■ Exercise instructions
Note the line containing "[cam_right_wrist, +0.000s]"; from it through the last line below, give only those lines again, exactly, both ends included, skipping pictures.
(Beginning of Source material)
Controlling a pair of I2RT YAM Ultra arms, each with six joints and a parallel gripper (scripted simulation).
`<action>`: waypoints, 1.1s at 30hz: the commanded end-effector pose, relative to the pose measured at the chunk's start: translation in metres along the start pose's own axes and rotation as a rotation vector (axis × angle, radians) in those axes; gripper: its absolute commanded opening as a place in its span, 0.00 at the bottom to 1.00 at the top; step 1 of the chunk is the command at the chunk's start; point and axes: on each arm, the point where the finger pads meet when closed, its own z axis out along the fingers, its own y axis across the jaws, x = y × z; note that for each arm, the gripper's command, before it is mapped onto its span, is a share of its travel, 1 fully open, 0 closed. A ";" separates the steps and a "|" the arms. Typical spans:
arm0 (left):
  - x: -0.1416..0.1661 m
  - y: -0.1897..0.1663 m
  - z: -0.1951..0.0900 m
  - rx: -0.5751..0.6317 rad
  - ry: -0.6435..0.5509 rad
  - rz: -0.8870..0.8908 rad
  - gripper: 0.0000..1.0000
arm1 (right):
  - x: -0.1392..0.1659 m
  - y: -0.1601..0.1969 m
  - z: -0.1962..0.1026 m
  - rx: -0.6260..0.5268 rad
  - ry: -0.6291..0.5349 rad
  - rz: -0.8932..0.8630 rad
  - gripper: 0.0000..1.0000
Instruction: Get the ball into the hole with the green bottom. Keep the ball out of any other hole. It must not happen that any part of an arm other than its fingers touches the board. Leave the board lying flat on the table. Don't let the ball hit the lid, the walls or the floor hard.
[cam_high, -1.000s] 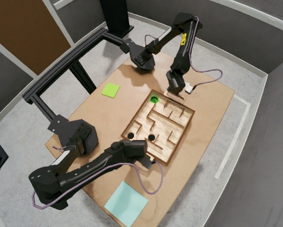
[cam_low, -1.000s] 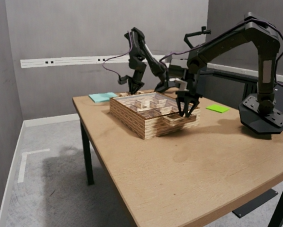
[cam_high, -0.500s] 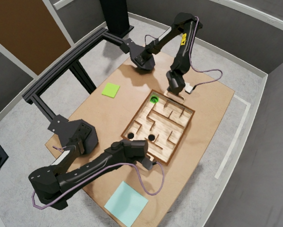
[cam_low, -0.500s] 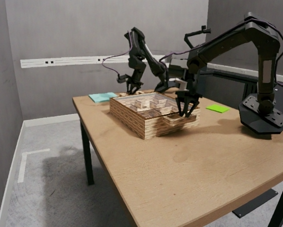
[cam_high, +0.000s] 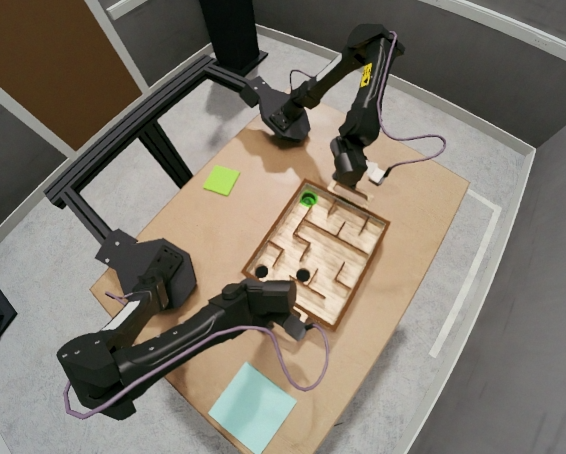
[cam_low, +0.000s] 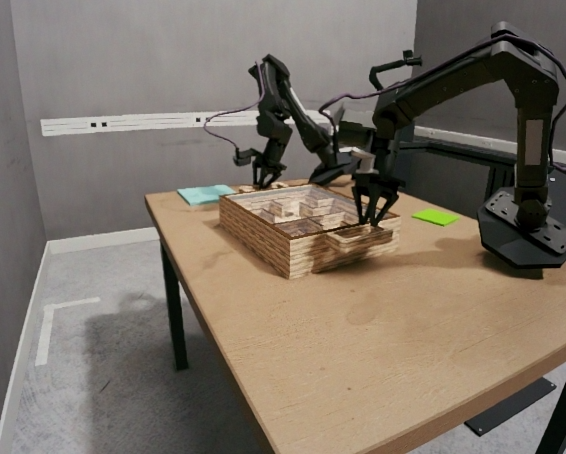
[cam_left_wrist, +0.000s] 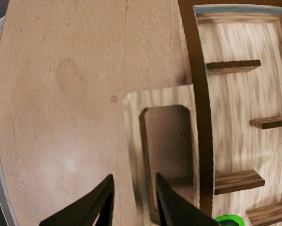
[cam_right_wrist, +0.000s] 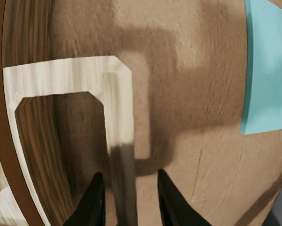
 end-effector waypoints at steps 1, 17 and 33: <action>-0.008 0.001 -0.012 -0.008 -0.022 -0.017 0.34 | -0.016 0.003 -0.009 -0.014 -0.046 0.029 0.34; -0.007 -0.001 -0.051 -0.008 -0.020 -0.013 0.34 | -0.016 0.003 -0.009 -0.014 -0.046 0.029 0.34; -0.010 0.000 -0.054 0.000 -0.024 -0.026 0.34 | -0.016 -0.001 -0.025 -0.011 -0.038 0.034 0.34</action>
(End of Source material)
■ Solution
[cam_right_wrist, +0.000s] 
 end-effector waypoints at steps 1, 17 and 33: <action>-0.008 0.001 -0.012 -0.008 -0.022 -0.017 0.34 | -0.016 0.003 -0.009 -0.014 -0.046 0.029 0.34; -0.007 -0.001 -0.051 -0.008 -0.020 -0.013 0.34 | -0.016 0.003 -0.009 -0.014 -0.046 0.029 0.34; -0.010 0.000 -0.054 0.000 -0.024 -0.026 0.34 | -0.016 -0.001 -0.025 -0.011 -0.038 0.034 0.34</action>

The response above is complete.